ASSIGNMENT:
Reproduce the listing exactly, please, with every line intact.

GIVEN INFORMATION:
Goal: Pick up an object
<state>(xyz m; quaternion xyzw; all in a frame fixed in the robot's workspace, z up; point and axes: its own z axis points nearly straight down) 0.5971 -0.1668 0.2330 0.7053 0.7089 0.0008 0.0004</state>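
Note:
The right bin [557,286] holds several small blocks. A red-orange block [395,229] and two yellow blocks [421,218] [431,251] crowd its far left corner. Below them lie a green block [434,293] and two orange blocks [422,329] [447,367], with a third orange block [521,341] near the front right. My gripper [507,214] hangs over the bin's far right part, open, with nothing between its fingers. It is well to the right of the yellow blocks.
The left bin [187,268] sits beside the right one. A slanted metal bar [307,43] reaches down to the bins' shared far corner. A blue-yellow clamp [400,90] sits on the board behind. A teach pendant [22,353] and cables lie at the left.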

WRITTEN SOLUTION:
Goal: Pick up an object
<state>(xyz m; quaternion xyzw; all in a frame fixed in the robot's workspace, z up; point and axes: its own z axis points nearly straight down) 0.5971 -0.1668 0.2330 0.7053 0.7089 0.0008 0.0004</state>
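Note:
The right bin [557,286] holds several small blocks. A red-orange block [395,229] and two yellow blocks [421,218] [431,251] crowd its far left corner. Below them lie a green block [434,293] and two orange blocks [422,329] [447,367], with a third orange block [521,341] near the front right. My gripper [507,214] hangs over the bin's far right part, open, with nothing between its fingers. It is well to the right of the yellow blocks.
The left bin [187,268] sits beside the right one. A slanted metal bar [307,43] reaches down to the bins' shared far corner. A blue-yellow clamp [400,90] sits on the board behind. A teach pendant [22,353] and cables lie at the left.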

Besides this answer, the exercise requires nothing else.